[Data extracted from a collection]
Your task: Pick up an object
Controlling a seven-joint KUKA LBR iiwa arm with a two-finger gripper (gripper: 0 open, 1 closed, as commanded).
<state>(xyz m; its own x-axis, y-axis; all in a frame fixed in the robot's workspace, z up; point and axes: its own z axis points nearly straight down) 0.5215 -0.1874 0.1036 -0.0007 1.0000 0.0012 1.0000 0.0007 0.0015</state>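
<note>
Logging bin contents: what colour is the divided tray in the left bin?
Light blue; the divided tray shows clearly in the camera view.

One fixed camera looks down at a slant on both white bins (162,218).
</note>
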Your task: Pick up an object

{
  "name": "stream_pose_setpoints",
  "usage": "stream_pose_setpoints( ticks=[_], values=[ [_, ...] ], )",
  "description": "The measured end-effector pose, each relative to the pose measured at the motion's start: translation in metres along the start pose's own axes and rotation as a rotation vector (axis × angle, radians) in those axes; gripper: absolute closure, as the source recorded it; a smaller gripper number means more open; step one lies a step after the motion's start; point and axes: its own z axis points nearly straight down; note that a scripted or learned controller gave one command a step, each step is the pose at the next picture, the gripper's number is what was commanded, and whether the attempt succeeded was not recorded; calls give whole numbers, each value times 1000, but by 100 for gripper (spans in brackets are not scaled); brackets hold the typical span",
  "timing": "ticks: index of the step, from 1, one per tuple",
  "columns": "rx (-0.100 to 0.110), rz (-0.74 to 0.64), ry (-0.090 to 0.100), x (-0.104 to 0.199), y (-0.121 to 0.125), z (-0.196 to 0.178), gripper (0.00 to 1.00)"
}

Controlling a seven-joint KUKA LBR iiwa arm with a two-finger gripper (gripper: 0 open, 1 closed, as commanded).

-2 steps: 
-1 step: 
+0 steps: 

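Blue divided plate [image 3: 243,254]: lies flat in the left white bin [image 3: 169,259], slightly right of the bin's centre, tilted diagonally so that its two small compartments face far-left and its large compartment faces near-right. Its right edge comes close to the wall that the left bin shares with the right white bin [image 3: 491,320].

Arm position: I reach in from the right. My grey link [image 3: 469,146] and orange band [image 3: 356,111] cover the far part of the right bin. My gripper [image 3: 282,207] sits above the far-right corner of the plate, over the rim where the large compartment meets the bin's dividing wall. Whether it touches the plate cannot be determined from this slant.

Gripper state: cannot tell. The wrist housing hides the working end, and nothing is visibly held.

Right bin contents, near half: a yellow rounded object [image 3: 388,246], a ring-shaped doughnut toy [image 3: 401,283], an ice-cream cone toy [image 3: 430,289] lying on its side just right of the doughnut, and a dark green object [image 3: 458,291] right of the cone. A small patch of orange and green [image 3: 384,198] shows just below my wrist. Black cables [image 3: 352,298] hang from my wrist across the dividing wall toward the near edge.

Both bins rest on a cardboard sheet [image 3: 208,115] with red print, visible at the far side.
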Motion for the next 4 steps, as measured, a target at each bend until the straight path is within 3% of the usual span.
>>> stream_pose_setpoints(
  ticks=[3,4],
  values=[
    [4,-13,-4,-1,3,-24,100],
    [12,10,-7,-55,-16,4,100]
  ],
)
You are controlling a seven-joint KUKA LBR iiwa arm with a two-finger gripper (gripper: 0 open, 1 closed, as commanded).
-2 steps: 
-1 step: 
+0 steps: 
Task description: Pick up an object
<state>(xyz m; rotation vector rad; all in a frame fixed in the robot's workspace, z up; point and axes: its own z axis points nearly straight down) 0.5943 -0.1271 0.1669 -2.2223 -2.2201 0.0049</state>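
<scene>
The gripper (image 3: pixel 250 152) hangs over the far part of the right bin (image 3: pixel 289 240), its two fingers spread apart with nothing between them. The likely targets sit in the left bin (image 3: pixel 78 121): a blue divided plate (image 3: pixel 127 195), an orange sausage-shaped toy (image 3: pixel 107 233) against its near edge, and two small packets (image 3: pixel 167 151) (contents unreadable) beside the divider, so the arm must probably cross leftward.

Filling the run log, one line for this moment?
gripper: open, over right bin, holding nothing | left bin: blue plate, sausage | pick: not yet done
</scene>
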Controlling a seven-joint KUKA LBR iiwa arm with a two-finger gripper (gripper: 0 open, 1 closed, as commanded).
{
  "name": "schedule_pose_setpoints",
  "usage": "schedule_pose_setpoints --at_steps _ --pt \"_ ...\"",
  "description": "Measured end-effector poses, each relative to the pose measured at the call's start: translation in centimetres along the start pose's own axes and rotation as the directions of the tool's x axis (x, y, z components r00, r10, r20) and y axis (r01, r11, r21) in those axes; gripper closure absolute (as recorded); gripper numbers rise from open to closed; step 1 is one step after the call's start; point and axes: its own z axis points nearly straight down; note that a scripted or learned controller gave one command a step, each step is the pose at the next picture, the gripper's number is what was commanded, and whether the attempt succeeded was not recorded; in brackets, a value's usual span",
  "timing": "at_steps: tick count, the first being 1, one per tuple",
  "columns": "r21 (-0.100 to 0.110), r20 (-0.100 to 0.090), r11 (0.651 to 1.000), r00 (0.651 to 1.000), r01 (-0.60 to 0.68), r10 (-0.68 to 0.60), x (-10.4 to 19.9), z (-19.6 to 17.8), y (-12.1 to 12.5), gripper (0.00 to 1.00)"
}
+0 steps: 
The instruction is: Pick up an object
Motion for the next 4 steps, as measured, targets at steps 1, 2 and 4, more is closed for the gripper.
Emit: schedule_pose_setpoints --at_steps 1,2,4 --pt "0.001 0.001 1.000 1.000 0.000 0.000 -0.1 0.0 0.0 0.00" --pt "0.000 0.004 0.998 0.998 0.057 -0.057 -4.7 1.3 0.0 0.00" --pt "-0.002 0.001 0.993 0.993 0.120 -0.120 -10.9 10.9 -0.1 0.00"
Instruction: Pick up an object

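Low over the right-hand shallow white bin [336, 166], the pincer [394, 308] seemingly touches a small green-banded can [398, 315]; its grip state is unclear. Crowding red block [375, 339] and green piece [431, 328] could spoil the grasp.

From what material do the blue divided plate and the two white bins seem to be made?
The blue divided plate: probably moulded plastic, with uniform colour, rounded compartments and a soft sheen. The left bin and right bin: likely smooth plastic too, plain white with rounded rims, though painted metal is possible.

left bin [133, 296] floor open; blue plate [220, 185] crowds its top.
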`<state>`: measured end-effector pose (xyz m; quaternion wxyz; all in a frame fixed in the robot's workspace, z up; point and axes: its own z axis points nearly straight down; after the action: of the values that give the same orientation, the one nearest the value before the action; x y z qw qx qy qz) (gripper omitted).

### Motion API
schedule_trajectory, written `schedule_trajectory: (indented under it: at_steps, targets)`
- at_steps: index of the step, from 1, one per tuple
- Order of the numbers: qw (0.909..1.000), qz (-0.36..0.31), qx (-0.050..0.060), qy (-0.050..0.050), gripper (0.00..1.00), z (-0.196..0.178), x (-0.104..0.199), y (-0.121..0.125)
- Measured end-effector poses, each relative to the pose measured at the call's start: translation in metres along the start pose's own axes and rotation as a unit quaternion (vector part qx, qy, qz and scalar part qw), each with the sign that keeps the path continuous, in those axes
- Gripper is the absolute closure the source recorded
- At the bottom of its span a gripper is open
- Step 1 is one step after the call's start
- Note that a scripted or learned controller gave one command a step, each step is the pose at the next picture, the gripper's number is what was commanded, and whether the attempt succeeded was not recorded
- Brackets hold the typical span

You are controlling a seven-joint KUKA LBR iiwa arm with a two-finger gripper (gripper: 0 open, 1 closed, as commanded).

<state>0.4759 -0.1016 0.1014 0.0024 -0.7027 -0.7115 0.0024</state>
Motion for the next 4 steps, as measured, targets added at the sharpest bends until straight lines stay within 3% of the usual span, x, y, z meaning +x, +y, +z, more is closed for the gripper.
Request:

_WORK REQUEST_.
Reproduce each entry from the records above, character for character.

_ANSWER BOX_.
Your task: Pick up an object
Controlling a seven-joint KUKA LBR iiwa arm with a two-finger gripper (gripper: 0 open, 1 closed, as commanded).
<state>(xyz m; its own x-axis, y-axis; all in a frame fixed in the robot's workspace, z up; point and axes: its own z axis points nearly straight down) 0.5215 -0.1874 0.1036 -0.0007 1.0000 0.0012 1.0000 0.0007 0.0015</state>
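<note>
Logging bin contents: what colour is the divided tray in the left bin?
Light blue; the divided tray shows clearly in the camera view.

One fixed camera looks down at a slant on both white bins (162,218).
</note>
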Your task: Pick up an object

{
  "name": "stream_pose_setpoints",
  "usage": "stream_pose_setpoints( ticks=[_], values=[ [_, ...] ], )",
  "description": "The measured end-effector pose, each relative to the pose measured at the motion's start: translation in metres along the start pose's own axes and rotation as a rotation vector (axis × angle, radians) in those axes; gripper: absolute closure, as the source recorded it; a smaller gripper number means more open; step one lies a step after the motion's start; point and axes: its own z axis points nearly straight down; note that a scripted or learned controller gave one command a step, each step is the pose at the next picture, the gripper's number is what was commanded, and whether the attempt succeeded was not recorded; calls give whole numbers, each value times 1000, but by 100 for gripper (spans in brackets are not scaled); brackets hold the typical span",
  "timing": "ticks: index of the step, from 1, one per tuple",
  "columns": "rx (-0.100 to 0.110), rz (-0.74 to 0.64), ry (-0.090 to 0.100), x (-0.104 to 0.199), y (-0.121 to 0.125), z (-0.196 to 0.178), gripper (0.00 to 1.00)"
}

Controlling a seven-joint KUKA LBR iiwa arm with a two-finger gripper (gripper: 0 open, 1 closed, as commanded).

-2 steps: 
-1 step: 
+0 steps: 

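Blue divided plate [image 3: 243,254]: lies flat in the left white bin [image 3: 169,259], slightly right of the bin's centre, tilted diagonally so that its two small compartments face far-left and its large compartment faces near-right. Its right edge comes close to the wall that the left bin shares with the right white bin [image 3: 491,320].

Arm position: I reach in from the right. My grey link [image 3: 469,146] and orange band [image 3: 356,111] cover the far part of the right bin. My gripper [image 3: 282,207] sits above the far-right corner of the plate, over the rim where the large compartment meets the bin's dividing wall. Whether it touches the plate cannot be determined from this slant.

Gripper state: cannot tell. The wrist housing hides the working end, and nothing is visibly held.

Right bin contents, near half: a yellow rounded object [image 3: 388,246], a ring-shaped doughnut toy [image 3: 401,283], an ice-cream cone toy [image 3: 430,289] lying on its side just right of the doughnut, and a dark green object [image 3: 458,291] right of the cone. A small patch of orange and green [image 3: 384,198] shows just below my wrist. Black cables [image 3: 352,298] hang from my wrist across the dividing wall toward the near edge.

Both bins rest on a cardboard sheet [image 3: 208,115] with red print, visible at the far side.
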Motion for the next 4 steps, as measured, a target at each bend until the straight path is within 3% of the usual span.
>>> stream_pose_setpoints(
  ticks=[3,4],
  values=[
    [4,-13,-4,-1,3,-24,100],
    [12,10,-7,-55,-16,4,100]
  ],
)
You are controlling a seven-joint KUKA LBR iiwa arm with a two-finger gripper (gripper: 0 open, 1 closed, as commanded).
-2 steps: 
-1 step: 
+0 steps: 
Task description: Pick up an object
<state>(xyz m; rotation vector rad; all in a frame fixed in the robot's workspace, z up; point and axes: its own z axis points nearly straight down) 0.5943 -0.1271 0.1669 -2.2223 -2.2201 0.0049</state>
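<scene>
The gripper (image 3: pixel 250 152) hangs over the far part of the right bin (image 3: pixel 289 240), its two fingers spread apart with nothing between them. The likely targets sit in the left bin (image 3: pixel 78 121): a blue divided plate (image 3: pixel 127 195), an orange sausage-shaped toy (image 3: pixel 107 233) against its near edge, and two small packets (image 3: pixel 167 151) (contents unreadable) beside the divider, so the arm must probably cross leftward.

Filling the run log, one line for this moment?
gripper: open, over right bin, holding nothing | left bin: blue plate, sausage | pick: not yet done
</scene>
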Controlling a seven-joint KUKA LBR iiwa arm with a two-finger gripper (gripper: 0 open, 1 closed, as commanded).
{
  "name": "schedule_pose_setpoints",
  "usage": "schedule_pose_setpoints --at_steps _ --pt \"_ ...\"",
  "description": "Measured end-effector poses, each relative to the pose measured at the call's start: translation in centimetres along the start pose's own axes and rotation as the directions of the tool's x axis (x, y, z components r00, r10, r20) and y axis (r01, r11, r21) in those axes; gripper closure absolute (as recorded); gripper numbers rise from open to closed; step 1 is one step after the call's start; point and axes: its own z axis points nearly straight down; note that a scripted or learned controller gave one command a step, each step is the pose at the next picture, the gripper's number is what was commanded, and whether the attempt succeeded was not recorded; in brackets, a value's usual span",
  "timing": "at_steps: tick count, the first being 1, one per tuple",
  "columns": "r21 (-0.100 to 0.110), r20 (-0.100 to 0.090), r11 (0.651 to 1.000), r00 (0.651 to 1.000), r01 (-0.60 to 0.68), r10 (-0.68 to 0.60), x (-10.4 to 19.9), z (-19.6 to 17.8), y (-12.1 to 12.5), gripper (0.00 to 1.00)"
}
+0 steps: 
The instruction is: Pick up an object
Motion for the next 4 steps, as measured, targets at steps 1, 2 and 4, more is closed for the gripper.
Emit: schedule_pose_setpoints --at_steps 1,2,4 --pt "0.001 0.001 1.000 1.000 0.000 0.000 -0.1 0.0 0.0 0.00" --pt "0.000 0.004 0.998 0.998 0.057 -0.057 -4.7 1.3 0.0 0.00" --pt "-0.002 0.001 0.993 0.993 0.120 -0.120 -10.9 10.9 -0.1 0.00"
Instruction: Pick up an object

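Low over the right-hand shallow white bin [336, 166], the pincer [394, 308] seemingly touches a small green-banded can [398, 315]; its grip state is unclear. Crowding red block [375, 339] and green piece [431, 328] could spoil the grasp.

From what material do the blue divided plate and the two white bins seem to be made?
The blue divided plate: probably moulded plastic, with uniform colour, rounded compartments and a soft sheen. The left bin and right bin: likely smooth plastic too, plain white with rounded rims, though painted metal is possible.

left bin [133, 296] floor open; blue plate [220, 185] crowds its top.
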`<state>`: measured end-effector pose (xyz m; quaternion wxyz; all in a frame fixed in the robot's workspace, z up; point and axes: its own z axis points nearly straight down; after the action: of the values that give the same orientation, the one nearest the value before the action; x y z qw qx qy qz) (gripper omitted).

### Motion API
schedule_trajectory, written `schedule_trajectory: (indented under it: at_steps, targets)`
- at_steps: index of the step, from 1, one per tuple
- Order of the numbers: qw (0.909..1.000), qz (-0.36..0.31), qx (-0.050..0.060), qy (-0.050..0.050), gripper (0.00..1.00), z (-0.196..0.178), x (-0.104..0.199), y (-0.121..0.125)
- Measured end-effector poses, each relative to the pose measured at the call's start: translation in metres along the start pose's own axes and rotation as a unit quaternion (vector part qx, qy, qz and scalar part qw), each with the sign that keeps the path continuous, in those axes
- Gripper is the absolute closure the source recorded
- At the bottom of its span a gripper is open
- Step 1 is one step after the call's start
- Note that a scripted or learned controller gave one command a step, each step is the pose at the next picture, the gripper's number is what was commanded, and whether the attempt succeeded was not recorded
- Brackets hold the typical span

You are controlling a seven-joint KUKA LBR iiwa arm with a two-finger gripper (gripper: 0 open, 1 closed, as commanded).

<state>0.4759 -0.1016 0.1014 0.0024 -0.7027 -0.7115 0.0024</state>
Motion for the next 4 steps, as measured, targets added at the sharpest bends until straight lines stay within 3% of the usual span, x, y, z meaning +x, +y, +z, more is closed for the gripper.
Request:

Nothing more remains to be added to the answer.